Private Placement and
Redemption
On December 15, 2022 (the “Issue Date”), Sabine Pass
Liquefaction, LLC, a Delaware limited liability company (“SPL”), a
subsidiary of Cheniere Energy, Inc. (“Cheniere”), closed the sale
of $70 million aggregate principal amount of senior secured
notes with an interest rate equal to 6.293% (the “Notes”). SPL
intends to use the net proceeds from the Notes to repay a portion
of its 5.625% Senior Secured Notes due 2023 (the “2023 Notes”) and
pay certain fees, costs and expenses incurred in connection with
the sale of the Notes.
On November 30, 2022, SPL issued an irrevocable notice of
redemption to holders of its 2023 Notes for the redemption of all
of its outstanding 2023 Notes in accordance with the terms of the
indenture governing the 2023 Notes. The redemption date for the
2023 Notes will be December 30, 2022. The redemption price for
the 2023 Notes will be equal to the greater of (1) 100% of the
principal amount of such 2023 SPL Notes and (2) the sum of the
present values of the remaining scheduled payments of principal and
interest on such 2023 SPL Notes from the redemption date to
January 15, 2023 (not including any portion of such payments
of interest accrued as of the redemption date) discounted back to
the redemption date on a semi-annual basis (assuming a 360-day year consisting of twelve
30-day months) at the
Treasury Rate (as such term is defined in the Indenture) plus 50
basis points. After such redemption, no 2023 Notes will remain
outstanding. SPL intends to fund the redemption with the proceeds
from the Notes and cash on hand. The foregoing does not constitute
a notice of redemption with respect to the 2023 SPL Notes.

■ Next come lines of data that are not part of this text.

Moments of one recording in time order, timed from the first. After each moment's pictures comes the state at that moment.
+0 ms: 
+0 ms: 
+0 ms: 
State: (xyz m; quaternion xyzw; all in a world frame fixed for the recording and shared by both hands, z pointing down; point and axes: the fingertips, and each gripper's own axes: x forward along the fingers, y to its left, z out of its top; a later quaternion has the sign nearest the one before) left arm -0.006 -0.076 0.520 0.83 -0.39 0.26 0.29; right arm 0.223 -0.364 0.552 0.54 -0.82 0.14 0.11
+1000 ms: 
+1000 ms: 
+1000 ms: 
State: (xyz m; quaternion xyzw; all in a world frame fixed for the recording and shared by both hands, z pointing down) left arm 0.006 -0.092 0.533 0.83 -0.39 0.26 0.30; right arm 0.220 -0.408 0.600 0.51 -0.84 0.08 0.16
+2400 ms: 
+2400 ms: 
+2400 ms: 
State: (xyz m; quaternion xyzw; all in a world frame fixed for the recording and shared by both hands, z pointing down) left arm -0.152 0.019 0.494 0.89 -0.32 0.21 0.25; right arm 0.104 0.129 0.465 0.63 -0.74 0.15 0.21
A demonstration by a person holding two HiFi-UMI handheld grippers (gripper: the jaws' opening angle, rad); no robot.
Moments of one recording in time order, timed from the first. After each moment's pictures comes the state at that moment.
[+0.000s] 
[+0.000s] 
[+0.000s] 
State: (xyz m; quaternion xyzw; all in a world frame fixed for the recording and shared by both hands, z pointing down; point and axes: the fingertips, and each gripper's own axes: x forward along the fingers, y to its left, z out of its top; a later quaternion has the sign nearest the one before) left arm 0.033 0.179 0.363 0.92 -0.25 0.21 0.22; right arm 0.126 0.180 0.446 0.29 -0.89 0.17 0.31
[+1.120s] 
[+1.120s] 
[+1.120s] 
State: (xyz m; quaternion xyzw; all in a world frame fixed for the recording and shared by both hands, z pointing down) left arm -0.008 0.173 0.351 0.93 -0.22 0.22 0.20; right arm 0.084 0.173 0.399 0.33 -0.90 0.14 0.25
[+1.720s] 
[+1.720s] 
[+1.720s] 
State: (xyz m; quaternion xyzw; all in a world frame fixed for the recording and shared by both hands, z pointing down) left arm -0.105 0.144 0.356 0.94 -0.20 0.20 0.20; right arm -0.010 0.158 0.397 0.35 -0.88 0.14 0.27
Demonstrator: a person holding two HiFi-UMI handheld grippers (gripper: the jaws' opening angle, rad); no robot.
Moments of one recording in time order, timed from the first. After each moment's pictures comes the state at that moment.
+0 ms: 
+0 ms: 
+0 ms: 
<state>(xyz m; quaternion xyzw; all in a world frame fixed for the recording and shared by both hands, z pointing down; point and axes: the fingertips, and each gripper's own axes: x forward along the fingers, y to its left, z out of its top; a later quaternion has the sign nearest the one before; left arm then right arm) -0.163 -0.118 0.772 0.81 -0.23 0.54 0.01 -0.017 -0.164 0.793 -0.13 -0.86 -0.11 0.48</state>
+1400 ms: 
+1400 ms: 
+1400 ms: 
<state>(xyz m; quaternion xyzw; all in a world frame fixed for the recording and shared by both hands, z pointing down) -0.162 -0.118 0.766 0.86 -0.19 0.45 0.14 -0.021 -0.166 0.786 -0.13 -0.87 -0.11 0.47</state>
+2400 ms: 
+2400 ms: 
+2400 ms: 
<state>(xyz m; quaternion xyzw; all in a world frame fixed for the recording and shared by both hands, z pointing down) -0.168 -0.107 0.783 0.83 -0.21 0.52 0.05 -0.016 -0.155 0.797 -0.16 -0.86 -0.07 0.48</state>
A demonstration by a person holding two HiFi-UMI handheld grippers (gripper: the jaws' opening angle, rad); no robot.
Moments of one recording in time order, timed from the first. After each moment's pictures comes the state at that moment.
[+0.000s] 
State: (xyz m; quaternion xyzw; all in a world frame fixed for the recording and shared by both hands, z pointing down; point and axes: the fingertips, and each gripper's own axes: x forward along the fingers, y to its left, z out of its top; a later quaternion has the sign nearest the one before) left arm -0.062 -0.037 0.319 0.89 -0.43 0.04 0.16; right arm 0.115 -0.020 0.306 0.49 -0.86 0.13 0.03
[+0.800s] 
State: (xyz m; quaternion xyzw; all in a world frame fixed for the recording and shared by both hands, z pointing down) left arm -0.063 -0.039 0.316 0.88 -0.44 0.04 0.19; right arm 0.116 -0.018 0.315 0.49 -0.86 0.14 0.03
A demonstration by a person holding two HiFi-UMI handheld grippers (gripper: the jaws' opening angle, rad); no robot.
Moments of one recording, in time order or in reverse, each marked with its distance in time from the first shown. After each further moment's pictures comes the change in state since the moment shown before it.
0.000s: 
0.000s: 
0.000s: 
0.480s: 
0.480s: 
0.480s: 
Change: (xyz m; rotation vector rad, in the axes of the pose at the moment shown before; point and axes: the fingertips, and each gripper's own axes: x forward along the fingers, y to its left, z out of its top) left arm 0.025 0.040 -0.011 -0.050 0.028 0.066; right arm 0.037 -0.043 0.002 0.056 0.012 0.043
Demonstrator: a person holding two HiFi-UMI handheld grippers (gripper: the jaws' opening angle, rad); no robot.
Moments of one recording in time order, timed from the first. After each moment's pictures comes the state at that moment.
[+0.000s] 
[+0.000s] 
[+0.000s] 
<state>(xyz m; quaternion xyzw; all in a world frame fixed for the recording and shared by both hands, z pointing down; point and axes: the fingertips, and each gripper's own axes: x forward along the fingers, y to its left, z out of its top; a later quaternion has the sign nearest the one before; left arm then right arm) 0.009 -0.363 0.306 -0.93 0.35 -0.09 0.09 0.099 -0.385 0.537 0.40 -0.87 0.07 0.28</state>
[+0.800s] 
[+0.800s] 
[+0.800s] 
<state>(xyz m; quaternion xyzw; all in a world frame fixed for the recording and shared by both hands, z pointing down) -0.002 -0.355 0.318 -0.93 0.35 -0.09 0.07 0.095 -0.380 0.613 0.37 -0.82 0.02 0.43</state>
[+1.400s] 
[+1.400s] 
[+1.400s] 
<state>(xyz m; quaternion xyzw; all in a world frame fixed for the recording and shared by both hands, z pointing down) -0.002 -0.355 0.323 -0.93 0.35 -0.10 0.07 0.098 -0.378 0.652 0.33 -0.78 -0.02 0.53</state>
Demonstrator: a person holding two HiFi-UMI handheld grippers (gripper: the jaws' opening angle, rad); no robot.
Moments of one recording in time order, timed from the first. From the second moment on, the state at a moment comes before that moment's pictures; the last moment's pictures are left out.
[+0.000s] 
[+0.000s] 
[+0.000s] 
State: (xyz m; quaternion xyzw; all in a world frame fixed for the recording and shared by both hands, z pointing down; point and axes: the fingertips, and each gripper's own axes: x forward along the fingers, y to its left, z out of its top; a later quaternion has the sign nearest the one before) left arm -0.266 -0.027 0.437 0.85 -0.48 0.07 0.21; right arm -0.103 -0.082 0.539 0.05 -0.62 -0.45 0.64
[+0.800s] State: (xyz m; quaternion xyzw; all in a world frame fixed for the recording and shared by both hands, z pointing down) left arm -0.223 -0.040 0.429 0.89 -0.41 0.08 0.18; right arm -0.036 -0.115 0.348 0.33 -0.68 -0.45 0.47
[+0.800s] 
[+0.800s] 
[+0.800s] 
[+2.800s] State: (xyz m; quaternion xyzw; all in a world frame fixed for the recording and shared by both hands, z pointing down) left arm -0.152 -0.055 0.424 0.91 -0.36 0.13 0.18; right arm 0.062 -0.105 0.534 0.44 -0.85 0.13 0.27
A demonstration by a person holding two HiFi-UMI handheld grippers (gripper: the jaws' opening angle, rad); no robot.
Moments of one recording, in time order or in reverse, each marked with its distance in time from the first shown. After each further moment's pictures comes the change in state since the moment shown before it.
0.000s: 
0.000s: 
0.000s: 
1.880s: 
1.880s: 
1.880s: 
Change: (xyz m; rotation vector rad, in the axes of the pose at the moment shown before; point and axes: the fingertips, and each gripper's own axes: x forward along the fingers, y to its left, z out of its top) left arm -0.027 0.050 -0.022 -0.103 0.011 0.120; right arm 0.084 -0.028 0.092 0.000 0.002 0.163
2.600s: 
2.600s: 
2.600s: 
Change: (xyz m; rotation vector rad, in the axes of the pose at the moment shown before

The sale of the Notes was not registered under the Securities Act
of 1933, as amended (the “Securities Act”), and the Notes were sold
on a private placement basis in reliance on Section 4(a)(2) of
the Securities Act.
The Notes are fully amortizing, with a weighted average life of
approximately 9.6 years (from the date of issuance of the Notes)
and amortization payments delayed until September 15, 2025.
The Notes will mature on September 15, 2037. Interest on the
Notes is payable semi-annually, in cash in arrears, on
March 15 and September 15 of each year, beginning on
March 15, 2023.
The Notes are senior secured obligations of SPL and rank senior in
right of payment to any and all of SPL’s future indebtedness that
is subordinated in right of payment to the Notes and equal in right
of payment with all of SPL’s existing and future indebtedness
(including all obligations under SPL’s senior working capital
revolving credit and letter of credit reimbursement agreement and
all of SPL’s outstanding senior secured notes) that is senior and
secured by the same collateral securing the Notes. The Notes are
effectively senior to all of SPL’s senior indebtedness that is
unsecured to the extent of the value of the assets constituting the
collateral securing the Notes. The indentures (and, where
applicable, supplements) governing the Notes contain customary
terms, covenants and events of default consistent with SPL’s
existing senior secured notes.
As of the Issue Date, the Notes were not guaranteed but will be
guaranteed in the future by all of SPL’s future restricted
subsidiaries. Such guarantees will be joint and several obligations
of the guarantors of the Notes. The guarantees of the Notes will be
senior secured obligations of the guarantors.
At any time or from time to time prior to March 15, 2037, SPL
may redeem all or a part of the Notes, at a redemption price equal
to the “optional redemption price” set forth in the applicable
indenture governing such Notes, plus accrued and unpaid interest,
if any, to the date of redemption. SPL also may at any time on or
after March 15, 2037, redeem the Notes, in whole or in part,
at a redemption price equal to 100% of the principal amount of the
Notes to be redeemed, plus accrued and unpaid interest, if any, to
the date of redemption.
Forward-Looking
Statements
This current report on Form 8-K contains certain statements that
may include “forward-looking statements.” All statements, other
than statements of historical or present facts or conditions,
included herein are “forward-looking statements.” Included among
“forward-looking statements” are, among other things,
(i) statements regarding the intended use of proceeds of the
Notes and anticipated redemption, (ii) statements regarding
potential financing arrangements, and (iii) statements
regarding future discussions and entry into contracts. Although
Cheniere believes that the expectations reflected in these
forward-looking statements are reasonable, they do involve
assumptions, risks and uncertainties, and these expectations may
prove to be incorrect. Cheniere’s actual results could differ
materially from those anticipated in these forward-looking
statements as a result of a variety of factors, including those
discussed in Cheniere’s periodic reports that are filed with and
available from the Securities and Exchange Commission. You should
not place undue reliance on these forward-looking statements, which
speak only as of the date of this filing. Other than as required
under the securities laws, Cheniere does not assume a duty to
update these forward-looking statements.